Students going to school to be confronted with feeding challenges does not bode well for our transformational agenda in which basic education is key in improving lives and livelihoods.
It is in this regard that all stakeholders in the Ghana School Feeding Programme (GSFP) must look within and identify the challenges and the alleged bad nuts conspiring to derail the gains of the otherwise brilliant and beneficial programme, and deal decisively with them.
Gains
That the rationale behind the programme is good cannot be disputed. What began as a partnership with the Netherlands government, under the JA Kufuor administration, has been largely successful. It has ensured increased enrolment in many schools, especially in the rural communities. This is in spite of the occasional hiccups in food supplies to some schools.

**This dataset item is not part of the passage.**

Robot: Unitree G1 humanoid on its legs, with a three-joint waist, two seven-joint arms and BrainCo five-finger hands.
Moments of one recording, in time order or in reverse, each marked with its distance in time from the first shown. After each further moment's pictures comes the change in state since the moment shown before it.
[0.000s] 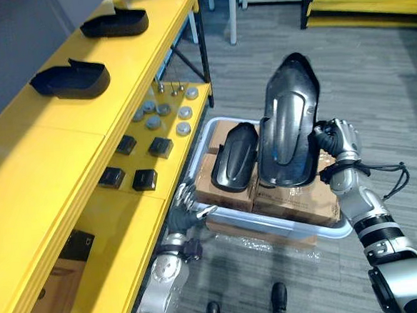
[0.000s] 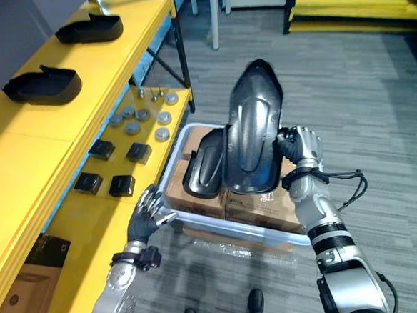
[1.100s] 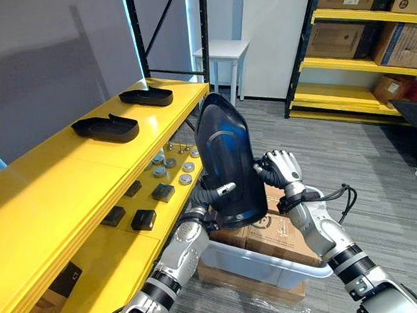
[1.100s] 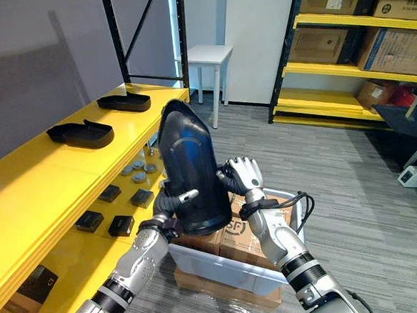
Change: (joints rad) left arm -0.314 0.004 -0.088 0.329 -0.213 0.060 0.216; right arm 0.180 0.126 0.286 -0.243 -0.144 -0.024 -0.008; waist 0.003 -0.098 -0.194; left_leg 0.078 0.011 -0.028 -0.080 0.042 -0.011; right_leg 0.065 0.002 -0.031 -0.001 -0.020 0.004
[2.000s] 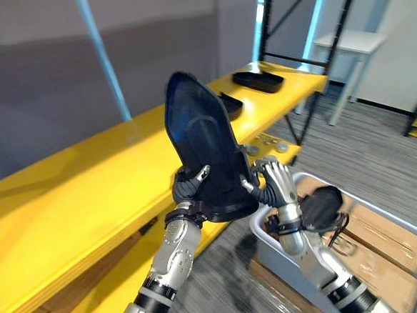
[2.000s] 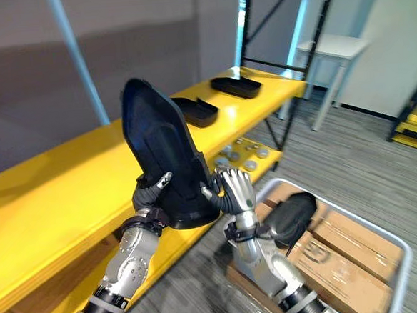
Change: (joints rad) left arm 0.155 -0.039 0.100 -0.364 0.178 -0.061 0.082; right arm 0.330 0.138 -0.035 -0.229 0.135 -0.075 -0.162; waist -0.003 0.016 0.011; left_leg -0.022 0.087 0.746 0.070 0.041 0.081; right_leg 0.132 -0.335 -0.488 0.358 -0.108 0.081
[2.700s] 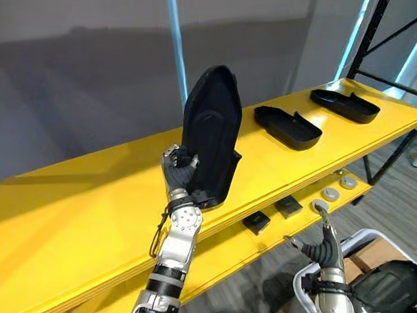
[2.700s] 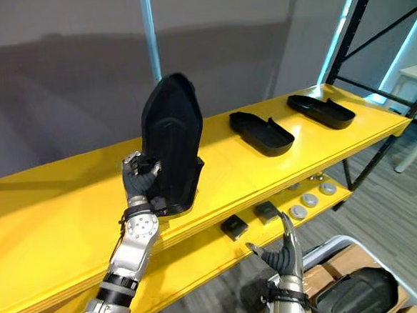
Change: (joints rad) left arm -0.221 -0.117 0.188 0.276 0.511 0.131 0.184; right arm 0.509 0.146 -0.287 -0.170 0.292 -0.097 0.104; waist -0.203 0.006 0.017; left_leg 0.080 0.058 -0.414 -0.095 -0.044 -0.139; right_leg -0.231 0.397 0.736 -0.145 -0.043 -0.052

We live in a nation in which most communities, particularly the northern regions, are caught in a cycle of poverty and challenges of accessing holistic basic education. The School Feeding Programme, in this regard, has been very beneficial, with several hundreds of thousands benefiting from it in many communities in the country.
Even today, despite the challenges, the verdict out there is that it is a vision that must be sustained.
Concerns
Unfortunately, between those in charge of the programme and caterers/suppliers, the truth about the cause of the challenges is still a rumour instead of facts that have been put together through investigations and interrogations, as well as a total official audit of the initiative.
Readings into the causes of the eroding successes, however, suggest ‘sabotage’ on the part of some greedy actors in the chain.
Media reports about the alleged rot assailing the initiative have cited absence of effective monitoring of the programme at all levels as a major cause of the problem. This has led to concerns about supply levels, quality of food, caterers’ complaints and how genuine those complaints are, among others.
Poor tradition
Unfortunately, the story about African development initiatives starting well, with all the fanfare one could imagine, only for it to slide into oblivion appears to be case with the School Feeding Programme.
The gains had initially been sustained appreciably, until some politics entered into the mainstream activity of picking caterers. That, in the opinion of ordinary citizens, was the beginning of the woes of the programme intended at boosting education and developing our human resource base.
Deliver or quit
At this crucial point in the history of the programme, it is our opinion that the way forward, after any investigations, is for caterers and suppliers as well as those in charge to be made to sign some form of ‘deliver or quit’ performance contract.
When we cite corruption in public life, it should not always be about the politician and appointee or thieving public officer alone. Actors like caterers and matrons who have been employed to ensure that initiatives like School Feeding Programme work should be policed rigidly to ensure that they perform.
That is the only way we can sustain all initiatives that we generate, as part of our transformational agenda, to deliver benefit to the ordinary citizen.